Not readiness, not taxpayer dollars, not the fact that Space Command is already fully operational in Colorado Springs — no, it’s mail-in ballots. Trump says they’re crooked. He says Colorado can’t be trusted.
He might as well have said the mountains offended his hair.
Former Colorado Springs mayor John Suthers, a Republican mind you, called the move “disappointing.” Disappointing? Jesus wept. When a drunk driver takes your Cadillac and rams it into a ditch, you don’t call it “disappointing.”
You call it sabotage.

Suthers politely reminded the country that from a national defense standpoint, it makes no sense. That’s political code for this is insane. And he’s right — it’s lunacy with a parade permit.
Phil Weiser, the Colorado Attorney General, says he’s ready to fight it in court. He might win, but by then the bureaucrats will already be pricing barbecue joints for their farewell parties.

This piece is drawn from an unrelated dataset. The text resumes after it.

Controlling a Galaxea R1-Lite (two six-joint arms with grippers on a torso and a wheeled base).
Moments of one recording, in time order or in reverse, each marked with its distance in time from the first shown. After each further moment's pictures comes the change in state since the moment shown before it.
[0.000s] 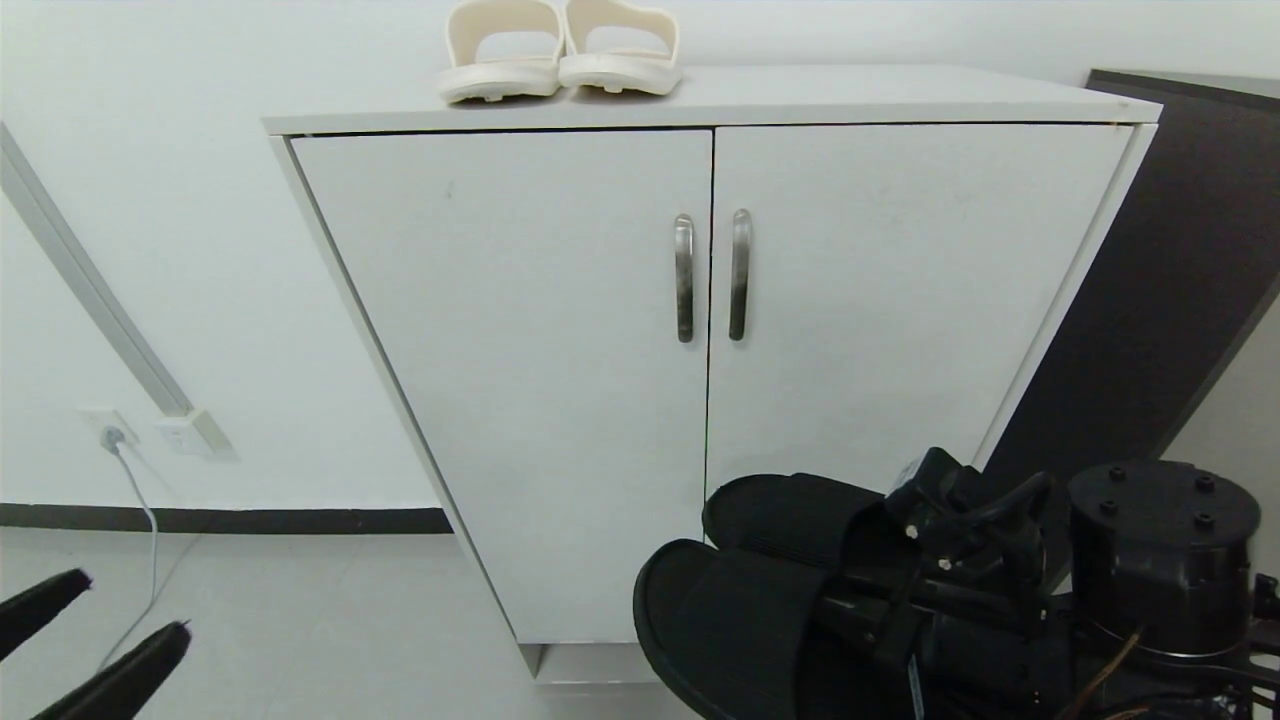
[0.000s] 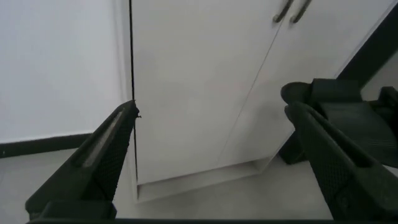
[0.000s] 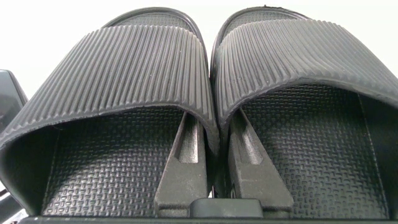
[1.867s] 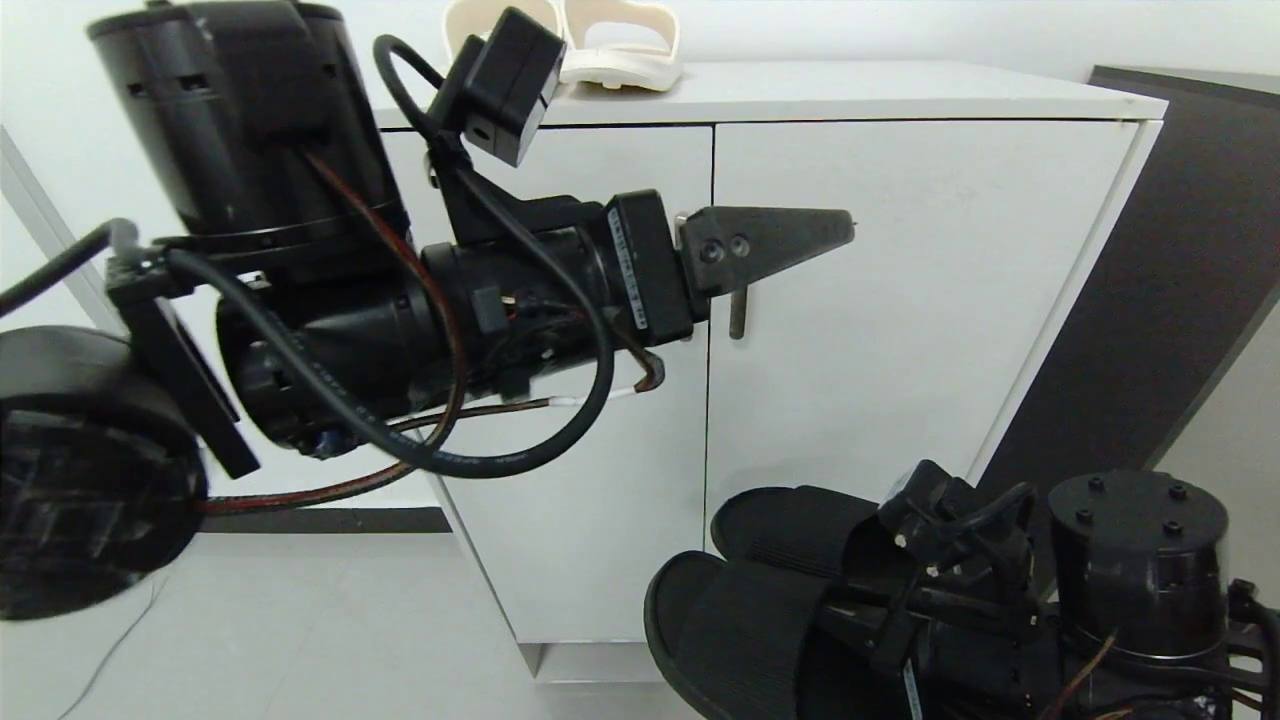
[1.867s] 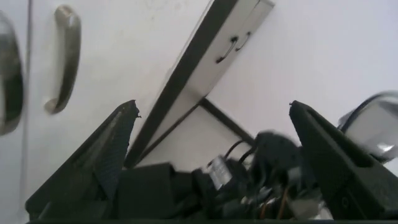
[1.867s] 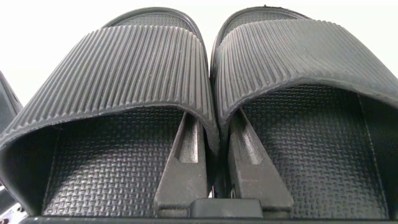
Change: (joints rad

Meanwhile, the whole project stalls. Operational readiness gets disrupted. Taxpayers foot the bill. Soldiers and their families pack up their lives because one man wants to stick it to a state that wouldn’t lick his boots.
Herr Doktor, you’d recognize this madness. You came from a land where politics bent science into grotesque shapes, where rockets built for exploration became V-2s raining hell on London.
Now, in America, rockets are being moved across the map like poker chips because a president lost Colorado three times and won Alabama three times. You would have understood the logic, if not admired the stupidity.

The irony is sharp enough to cut steel: the command charged with defending America’s future in space is being grounded by the pettiest politics imaginable.
You can almost hear the laughter from Moscow and Beijing. Not at our rockets — those still fly — but at our leadership, which treats the heavens like a campaign stop.
So rest easy, Wernher. Your Rocket City is back in the headlines. But not because of Saturn V or moon landings. No — because we’ve managed to turn national defense into a traveling circus.